Che cosa significa donare se stessi? E da dove si comincia? “Si comincia da 1”  recita il titolo del primo libro di Max Laudadio (San Paolo, p. 200, euro 18) inviato di Striscia la notizia, che per conto di Tv 2000 negli ultimi anni si è recato in tre luoghi – da Haiti alla Giordania al Benin – che sono luoghi di dolore, malattia e miseria ma che possono sprigionare una meravigliosa bellezza se illuminati dall’atto di avvicinarsi a un altro diversissimo da noi, per religione, condizione sociale, disabilità. Incontri che a Laudadio hanno cambiato la vita quando, mettendosi in gioco ha cercato in modo creativo la relazione con l’altro

Con che spirito si è recato in questi luoghi così estremi?  
«Con lo spirito di chi mette in gioco tutto se stesso. Lì non ero un inviato, ero semplicemente Max: ho fatto animazione, ho cantato, ho giocato.
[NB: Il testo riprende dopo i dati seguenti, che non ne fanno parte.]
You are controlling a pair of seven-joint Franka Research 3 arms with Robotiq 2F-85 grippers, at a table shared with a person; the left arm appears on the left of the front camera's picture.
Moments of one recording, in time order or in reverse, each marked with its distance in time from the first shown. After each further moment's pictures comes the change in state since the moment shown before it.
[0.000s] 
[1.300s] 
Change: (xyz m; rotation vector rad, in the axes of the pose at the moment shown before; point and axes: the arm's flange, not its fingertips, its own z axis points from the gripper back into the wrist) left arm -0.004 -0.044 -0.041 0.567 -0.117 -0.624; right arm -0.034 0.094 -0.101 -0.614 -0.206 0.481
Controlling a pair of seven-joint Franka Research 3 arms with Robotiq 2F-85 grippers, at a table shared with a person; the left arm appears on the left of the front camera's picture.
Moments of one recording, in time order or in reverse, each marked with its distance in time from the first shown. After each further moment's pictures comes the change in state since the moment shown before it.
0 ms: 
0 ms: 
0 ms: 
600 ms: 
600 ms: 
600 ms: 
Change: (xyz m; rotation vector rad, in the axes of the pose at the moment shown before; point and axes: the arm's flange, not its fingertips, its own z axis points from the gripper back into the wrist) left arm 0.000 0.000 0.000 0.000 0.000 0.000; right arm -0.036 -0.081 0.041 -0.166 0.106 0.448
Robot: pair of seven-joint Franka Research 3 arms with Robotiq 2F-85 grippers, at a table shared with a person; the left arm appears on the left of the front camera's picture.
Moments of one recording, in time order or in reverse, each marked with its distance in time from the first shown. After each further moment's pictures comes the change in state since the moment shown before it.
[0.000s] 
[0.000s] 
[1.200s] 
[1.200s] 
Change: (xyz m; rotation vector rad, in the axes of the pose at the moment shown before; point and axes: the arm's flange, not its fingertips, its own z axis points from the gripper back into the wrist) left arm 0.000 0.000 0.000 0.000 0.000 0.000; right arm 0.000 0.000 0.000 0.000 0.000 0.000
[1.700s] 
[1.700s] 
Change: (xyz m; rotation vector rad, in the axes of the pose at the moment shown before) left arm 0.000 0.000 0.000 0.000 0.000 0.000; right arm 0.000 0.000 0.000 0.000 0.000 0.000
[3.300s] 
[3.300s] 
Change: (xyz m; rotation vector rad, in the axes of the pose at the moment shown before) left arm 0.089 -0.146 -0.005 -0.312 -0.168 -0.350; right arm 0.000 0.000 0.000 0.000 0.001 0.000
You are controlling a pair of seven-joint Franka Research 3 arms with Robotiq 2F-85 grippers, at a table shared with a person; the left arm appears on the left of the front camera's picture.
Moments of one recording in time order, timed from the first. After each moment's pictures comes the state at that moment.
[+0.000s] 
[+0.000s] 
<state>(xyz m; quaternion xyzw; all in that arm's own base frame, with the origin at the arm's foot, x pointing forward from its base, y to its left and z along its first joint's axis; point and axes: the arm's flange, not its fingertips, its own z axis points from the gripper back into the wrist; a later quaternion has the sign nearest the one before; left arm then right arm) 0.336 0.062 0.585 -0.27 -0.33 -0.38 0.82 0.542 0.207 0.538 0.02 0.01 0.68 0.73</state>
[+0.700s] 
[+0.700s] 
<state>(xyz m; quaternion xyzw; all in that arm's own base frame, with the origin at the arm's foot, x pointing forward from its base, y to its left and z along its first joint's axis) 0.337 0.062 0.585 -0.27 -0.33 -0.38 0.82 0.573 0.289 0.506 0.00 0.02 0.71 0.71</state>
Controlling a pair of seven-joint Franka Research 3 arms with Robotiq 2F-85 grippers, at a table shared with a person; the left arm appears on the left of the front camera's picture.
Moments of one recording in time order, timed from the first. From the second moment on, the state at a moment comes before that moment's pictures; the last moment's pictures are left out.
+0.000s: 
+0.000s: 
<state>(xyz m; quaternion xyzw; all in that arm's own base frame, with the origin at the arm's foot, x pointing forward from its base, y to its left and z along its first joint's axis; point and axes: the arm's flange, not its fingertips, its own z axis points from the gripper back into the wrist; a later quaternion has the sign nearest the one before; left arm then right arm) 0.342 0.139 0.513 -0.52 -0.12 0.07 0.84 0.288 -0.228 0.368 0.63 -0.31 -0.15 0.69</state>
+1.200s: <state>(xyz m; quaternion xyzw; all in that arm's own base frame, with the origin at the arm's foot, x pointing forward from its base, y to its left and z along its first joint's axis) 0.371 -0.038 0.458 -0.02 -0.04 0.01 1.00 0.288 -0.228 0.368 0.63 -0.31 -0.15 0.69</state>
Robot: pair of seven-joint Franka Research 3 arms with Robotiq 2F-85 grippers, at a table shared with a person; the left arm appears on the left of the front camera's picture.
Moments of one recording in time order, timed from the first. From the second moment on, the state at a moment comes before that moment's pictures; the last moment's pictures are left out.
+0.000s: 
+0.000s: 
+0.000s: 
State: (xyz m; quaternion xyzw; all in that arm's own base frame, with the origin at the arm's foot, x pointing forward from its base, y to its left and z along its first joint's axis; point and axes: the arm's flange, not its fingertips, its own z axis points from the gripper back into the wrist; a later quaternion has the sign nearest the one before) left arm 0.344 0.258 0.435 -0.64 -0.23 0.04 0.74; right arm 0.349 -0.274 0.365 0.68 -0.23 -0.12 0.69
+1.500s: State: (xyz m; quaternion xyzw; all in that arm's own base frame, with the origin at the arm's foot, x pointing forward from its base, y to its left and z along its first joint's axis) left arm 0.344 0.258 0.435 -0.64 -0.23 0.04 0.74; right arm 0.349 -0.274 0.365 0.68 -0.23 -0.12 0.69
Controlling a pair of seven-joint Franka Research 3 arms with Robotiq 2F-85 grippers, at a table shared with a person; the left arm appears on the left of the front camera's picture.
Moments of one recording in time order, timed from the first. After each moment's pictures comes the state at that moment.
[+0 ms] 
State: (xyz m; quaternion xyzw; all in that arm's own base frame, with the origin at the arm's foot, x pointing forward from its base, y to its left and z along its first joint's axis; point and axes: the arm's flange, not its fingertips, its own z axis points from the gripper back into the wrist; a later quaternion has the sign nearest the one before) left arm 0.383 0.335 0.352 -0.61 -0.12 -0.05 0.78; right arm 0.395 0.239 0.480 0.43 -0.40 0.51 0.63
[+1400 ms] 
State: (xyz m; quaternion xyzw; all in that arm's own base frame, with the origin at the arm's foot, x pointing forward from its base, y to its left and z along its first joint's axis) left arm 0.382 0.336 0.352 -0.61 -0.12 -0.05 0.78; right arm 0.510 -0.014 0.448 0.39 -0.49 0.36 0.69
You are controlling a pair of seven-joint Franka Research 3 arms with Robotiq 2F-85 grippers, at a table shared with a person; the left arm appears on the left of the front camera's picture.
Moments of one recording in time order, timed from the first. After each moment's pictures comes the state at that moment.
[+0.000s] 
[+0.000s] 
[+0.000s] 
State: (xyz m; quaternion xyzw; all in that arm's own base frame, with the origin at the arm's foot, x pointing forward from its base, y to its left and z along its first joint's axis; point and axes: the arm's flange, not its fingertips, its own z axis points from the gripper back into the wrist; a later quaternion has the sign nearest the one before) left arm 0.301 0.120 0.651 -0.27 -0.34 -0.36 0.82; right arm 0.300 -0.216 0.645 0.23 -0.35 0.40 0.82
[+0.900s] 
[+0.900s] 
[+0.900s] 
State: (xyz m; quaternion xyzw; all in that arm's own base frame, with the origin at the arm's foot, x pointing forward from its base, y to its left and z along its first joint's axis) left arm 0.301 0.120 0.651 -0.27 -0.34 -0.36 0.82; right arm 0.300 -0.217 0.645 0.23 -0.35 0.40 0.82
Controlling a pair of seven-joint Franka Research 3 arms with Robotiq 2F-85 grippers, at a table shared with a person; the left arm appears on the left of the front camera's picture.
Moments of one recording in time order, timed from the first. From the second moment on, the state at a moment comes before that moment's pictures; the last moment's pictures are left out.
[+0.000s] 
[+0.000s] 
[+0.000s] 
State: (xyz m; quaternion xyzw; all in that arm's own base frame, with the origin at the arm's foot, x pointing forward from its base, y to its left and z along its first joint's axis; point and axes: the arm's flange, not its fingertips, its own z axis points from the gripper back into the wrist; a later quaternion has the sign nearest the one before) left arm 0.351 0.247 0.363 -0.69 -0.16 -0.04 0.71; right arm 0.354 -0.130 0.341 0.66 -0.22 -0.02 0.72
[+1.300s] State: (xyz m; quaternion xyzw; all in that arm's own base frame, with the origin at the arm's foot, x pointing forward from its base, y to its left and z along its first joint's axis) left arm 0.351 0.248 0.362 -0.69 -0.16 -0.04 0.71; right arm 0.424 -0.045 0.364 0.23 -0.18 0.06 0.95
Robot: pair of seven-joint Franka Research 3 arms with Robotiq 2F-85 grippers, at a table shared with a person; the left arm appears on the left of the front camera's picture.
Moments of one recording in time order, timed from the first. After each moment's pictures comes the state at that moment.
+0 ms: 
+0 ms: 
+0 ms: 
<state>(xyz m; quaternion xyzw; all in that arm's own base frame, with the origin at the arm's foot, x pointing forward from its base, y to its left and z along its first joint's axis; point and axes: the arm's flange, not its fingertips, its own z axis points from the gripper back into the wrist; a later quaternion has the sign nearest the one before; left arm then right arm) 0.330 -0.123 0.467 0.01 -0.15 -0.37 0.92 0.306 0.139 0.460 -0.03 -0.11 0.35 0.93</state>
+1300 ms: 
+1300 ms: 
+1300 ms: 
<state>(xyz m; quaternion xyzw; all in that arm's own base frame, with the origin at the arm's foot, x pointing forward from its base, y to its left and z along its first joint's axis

Volevo portare in questi posti qualcosa che non c’era».

Nel libro lei racconta che anche in posti così terribili, dove la dignità umana è calpestata, esiste la bellezza.
«Sì, la bellezza è in quello che trovi, nei miracoli di amore delle persone che si dedicano a missioni che sembrano impossibili. Ed è anche in quello che ti torna indietro».

Quando è tornato a casa cosa le è rimasto dentro?
«La più importante è stata la frase: si può fare».

Lei perché lo ha fatto?
«Io avevo ottenuto tanto nella vita ma fare volontariato mi ha fatto capire che non c’era ancora la pienezza vera, la felicità che sento adesso».

Perchè si comincia da 1?
«Si comincia da 1 perché si comincia sempre da un singolo gesto, da una singola persona: è il primo bambino che si aiuta, la prima azione dedicata a noi e non all’Io. Spero che “si comincia da uno” smuova  le coscienze».